Há pouco menos de 15 dias, o Reino Unido registrava em média 45 mil novos casos por dia – nada menos que a segunda maior taxa em números absolutos no mundo (a primeira é a dos EUA). Mais de 65% da população britânica foi imunizada, o que contribui, como no caso da Alemanha, para que as internações não disparem. Mas mostra que o coronavírus está ainda em alta circulação – o que eleva tanto o risco de que mutações possam ocorrer como o de que ele ultrapasse a barreira vacinal e chegue a populações mais vulneráveis. 

Outros países do continente reintroduzem medidas restritivas como forma de conter o avanço da doença em suas populações, como é o caso da Letônia. A Holanda também informou que vai reerguer as medidas de restrição, assim como a Bélgica já reintroduziu algumas. Na Grécia, a ocupação de UTIs passa de 80%, sendo que há um mês estava pouco abaixo de 70%.

O diretor da OMS para a Europa, Hans Kluge, disse na semana passada que se continuar nesse ritmo crescente, a região europeia pode perder mais meio milhão de vidas até fevereiro de 2022. Ainda segundo a organização, o número de casos na Europa e na Ásia Central aumentou 6% em uma semana. As mortes subiram 12% e as duas regiões combinadas respondem hoje por 59% dos casos confirmados no mundo, e quase metade das mortes. Kluge, aliás, avaliou que, entre as causas para a volta do aumento de casos está a decisão de muitos países de afrouxar restrições, como uso de máscaras e distanciamento social. Alguns já vinham, inclusive, ensaiando uma reabertura ao turismo, com a aceitação de visitantes imunizados. 

A China também está num momento crítico. O governo anunciou em algumas províncias programas de testagem em massa – mesmo à noite, numa estratégia de “Covid zero”. A população foi alertada para inclusive estocar alimentos e itens essenciais. 

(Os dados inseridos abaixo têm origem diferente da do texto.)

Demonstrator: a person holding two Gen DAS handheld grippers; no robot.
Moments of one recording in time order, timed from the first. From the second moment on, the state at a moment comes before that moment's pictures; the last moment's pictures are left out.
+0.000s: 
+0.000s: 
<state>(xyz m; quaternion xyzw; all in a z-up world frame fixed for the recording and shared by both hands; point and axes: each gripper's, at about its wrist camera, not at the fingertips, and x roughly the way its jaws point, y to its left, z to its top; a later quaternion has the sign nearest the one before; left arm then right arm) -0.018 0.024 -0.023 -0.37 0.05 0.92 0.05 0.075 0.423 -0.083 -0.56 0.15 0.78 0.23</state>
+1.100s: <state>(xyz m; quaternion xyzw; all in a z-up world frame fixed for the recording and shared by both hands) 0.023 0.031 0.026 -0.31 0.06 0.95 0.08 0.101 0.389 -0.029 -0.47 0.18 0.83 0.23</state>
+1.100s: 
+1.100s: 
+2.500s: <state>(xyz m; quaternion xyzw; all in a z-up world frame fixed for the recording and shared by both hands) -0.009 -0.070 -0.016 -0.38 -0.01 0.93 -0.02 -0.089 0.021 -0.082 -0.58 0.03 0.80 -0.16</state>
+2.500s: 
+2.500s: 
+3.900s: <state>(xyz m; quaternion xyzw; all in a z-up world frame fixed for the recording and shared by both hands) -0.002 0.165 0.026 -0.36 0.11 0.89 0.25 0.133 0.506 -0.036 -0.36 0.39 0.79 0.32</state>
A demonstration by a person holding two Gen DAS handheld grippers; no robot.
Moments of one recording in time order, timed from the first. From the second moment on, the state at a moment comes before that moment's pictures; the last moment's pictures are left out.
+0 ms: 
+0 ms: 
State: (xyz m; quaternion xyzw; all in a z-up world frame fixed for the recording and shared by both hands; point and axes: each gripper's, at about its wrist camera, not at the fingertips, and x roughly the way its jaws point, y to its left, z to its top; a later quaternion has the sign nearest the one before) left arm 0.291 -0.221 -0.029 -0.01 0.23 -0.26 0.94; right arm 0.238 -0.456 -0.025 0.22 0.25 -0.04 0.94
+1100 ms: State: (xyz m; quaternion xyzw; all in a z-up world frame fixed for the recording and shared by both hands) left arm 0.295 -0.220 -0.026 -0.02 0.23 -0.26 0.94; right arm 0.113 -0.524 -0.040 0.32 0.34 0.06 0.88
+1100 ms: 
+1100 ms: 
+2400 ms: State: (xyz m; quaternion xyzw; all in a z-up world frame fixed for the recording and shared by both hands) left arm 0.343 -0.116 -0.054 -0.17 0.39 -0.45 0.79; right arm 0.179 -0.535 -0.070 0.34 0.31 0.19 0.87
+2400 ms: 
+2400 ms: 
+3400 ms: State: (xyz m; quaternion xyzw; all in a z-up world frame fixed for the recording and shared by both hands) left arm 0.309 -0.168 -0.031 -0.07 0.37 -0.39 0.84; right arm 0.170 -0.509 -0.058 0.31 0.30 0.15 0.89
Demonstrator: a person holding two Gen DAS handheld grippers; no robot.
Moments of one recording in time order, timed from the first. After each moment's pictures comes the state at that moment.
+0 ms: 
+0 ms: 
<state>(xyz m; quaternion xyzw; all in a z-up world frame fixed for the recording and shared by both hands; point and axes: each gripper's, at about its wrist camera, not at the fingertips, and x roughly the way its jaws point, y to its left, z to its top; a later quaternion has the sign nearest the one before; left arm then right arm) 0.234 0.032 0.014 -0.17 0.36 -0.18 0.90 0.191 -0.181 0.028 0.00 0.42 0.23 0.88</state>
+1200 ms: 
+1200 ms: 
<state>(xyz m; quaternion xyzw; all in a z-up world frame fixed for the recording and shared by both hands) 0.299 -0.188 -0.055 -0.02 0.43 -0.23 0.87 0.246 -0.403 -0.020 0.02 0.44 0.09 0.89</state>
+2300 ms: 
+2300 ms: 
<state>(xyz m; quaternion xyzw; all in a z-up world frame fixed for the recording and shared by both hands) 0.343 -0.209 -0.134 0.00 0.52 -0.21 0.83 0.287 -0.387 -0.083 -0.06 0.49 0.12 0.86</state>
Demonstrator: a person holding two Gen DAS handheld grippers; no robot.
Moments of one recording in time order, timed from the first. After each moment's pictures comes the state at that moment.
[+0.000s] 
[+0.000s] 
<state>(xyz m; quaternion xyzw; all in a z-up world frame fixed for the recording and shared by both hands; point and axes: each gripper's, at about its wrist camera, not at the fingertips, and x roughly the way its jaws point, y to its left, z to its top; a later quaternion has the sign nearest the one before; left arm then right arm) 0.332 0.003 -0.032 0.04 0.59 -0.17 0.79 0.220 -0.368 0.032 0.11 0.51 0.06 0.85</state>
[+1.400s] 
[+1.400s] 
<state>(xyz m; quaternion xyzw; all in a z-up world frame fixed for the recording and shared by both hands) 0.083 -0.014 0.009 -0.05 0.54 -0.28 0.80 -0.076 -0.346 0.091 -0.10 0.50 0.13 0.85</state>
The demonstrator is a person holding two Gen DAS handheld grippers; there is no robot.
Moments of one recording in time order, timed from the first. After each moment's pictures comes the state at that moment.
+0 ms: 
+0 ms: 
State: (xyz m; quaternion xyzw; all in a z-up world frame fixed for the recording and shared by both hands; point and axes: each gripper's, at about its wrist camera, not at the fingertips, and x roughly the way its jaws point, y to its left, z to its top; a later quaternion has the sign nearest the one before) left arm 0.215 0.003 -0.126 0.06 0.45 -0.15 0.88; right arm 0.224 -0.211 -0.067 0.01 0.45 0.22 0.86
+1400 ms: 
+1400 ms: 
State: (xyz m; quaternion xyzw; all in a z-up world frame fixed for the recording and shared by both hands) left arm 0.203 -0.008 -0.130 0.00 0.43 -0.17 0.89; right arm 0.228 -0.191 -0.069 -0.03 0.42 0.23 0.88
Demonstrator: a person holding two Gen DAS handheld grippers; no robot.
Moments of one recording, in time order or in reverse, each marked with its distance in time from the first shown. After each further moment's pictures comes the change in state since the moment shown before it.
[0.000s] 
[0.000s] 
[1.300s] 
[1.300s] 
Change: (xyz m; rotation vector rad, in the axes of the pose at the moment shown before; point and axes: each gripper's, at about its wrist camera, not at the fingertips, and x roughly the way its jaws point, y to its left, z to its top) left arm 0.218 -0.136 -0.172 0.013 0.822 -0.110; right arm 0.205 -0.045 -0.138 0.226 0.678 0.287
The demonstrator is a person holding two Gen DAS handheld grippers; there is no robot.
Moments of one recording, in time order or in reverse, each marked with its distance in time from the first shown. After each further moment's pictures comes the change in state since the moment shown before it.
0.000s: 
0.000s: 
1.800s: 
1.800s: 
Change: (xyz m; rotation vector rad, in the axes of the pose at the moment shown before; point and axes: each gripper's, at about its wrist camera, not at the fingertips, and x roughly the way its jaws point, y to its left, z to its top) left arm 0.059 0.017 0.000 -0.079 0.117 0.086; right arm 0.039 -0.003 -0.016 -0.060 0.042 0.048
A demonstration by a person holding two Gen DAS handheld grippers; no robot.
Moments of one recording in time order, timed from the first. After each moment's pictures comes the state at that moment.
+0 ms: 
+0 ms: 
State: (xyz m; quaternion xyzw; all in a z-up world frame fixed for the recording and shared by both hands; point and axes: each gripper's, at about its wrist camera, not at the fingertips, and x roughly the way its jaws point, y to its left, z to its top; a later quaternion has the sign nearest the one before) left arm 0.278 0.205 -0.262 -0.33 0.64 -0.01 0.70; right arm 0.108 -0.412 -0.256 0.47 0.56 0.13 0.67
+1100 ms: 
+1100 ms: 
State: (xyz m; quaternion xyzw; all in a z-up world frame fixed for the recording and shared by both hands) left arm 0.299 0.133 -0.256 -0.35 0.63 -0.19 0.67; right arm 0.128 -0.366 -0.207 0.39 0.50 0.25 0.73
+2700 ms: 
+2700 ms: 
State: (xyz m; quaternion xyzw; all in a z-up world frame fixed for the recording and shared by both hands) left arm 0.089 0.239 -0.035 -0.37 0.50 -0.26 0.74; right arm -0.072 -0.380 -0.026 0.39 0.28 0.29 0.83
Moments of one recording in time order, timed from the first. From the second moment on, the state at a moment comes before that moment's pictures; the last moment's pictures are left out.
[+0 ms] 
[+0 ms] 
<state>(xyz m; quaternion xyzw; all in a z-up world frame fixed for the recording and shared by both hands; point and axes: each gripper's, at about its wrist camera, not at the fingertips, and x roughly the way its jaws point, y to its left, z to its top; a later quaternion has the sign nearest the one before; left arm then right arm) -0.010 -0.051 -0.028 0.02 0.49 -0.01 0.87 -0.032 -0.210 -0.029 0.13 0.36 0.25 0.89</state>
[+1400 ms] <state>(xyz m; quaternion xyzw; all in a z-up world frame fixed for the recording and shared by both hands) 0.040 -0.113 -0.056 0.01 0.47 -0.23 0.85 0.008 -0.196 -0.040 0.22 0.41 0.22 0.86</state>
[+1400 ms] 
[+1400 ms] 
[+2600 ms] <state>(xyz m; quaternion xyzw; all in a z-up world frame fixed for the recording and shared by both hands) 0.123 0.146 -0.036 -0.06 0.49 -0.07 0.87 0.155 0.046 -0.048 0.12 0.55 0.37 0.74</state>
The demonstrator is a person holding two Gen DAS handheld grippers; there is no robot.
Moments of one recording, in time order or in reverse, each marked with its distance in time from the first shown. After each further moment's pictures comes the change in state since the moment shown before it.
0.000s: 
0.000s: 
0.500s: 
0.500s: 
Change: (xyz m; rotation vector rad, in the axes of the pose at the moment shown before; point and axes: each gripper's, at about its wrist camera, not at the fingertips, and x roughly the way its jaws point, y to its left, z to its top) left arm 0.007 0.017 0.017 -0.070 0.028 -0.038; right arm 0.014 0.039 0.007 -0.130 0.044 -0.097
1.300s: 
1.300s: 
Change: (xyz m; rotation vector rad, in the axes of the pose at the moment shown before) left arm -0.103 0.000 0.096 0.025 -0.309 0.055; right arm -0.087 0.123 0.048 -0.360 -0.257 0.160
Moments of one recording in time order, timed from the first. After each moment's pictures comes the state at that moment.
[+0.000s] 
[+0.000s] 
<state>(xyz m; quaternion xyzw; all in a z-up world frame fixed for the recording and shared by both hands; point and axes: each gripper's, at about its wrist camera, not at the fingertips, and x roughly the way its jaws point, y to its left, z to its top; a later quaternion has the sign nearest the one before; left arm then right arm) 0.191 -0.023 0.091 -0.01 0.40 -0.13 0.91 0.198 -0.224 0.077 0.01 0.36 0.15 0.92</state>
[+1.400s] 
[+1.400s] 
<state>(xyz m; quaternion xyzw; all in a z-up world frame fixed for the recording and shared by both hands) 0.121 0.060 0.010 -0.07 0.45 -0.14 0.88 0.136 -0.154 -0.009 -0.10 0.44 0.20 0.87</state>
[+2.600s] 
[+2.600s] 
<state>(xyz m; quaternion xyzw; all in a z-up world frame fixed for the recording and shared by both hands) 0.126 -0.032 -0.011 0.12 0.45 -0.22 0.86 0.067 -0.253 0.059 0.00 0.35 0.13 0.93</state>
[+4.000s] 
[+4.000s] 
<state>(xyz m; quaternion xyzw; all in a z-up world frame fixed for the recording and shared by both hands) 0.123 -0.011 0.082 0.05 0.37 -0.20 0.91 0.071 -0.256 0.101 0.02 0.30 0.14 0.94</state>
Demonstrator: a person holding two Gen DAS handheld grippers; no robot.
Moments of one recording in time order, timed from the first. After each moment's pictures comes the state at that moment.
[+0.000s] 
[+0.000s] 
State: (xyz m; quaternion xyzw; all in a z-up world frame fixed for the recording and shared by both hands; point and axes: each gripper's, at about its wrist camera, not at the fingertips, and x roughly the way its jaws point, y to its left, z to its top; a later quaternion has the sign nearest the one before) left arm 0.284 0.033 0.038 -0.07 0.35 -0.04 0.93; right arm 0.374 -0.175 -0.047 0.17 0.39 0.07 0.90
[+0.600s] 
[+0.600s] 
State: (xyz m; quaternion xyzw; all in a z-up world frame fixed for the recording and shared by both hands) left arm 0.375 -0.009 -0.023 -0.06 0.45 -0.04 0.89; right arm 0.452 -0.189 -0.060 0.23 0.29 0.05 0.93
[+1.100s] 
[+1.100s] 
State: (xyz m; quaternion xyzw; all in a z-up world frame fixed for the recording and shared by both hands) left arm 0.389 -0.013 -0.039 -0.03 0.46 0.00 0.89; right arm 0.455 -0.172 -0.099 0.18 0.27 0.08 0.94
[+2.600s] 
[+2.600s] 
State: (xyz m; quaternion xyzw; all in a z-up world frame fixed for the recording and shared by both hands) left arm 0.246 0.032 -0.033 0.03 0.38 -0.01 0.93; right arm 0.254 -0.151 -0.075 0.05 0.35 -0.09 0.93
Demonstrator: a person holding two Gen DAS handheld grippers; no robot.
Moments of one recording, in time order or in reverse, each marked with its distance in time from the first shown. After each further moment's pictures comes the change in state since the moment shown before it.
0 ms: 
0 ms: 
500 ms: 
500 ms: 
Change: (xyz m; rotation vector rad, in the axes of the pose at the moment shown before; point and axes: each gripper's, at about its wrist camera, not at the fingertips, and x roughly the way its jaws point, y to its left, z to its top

Declarada em 11 de março de 2020, a pandemia de Covid-19 completa 20 meses na próxima quinta-feira. Nunca será demais lembrar: não há fim de pandemia em vista. Todos os países sofreram com a doença e em alguns o ritmo da vacinação está muito lento – mais de 55 estão abaixo de 10% da população vacinada.  Os danos de origem econômica vão reverberar por anos à frente, com os abalos causados em cadeias produtivas e as pressões inflacionárias. Os causados à educação são no mínimo tão graves, não só devido ao desarranjo de calendários escolares como à própria capacidade cognitiva de crianças e jovens. Mas a pandemia não vai acabar pelo simples desejo de que acabe – no Brasil, na Europa ou em qualquer lugar. Em meio a tantas dificuldades, é preciso manter as medidas de proteção amplamente enunciadas: distanciamento social, higienização frequente das mãos e uso de máscaras. Além, claro, de tomar a vacina.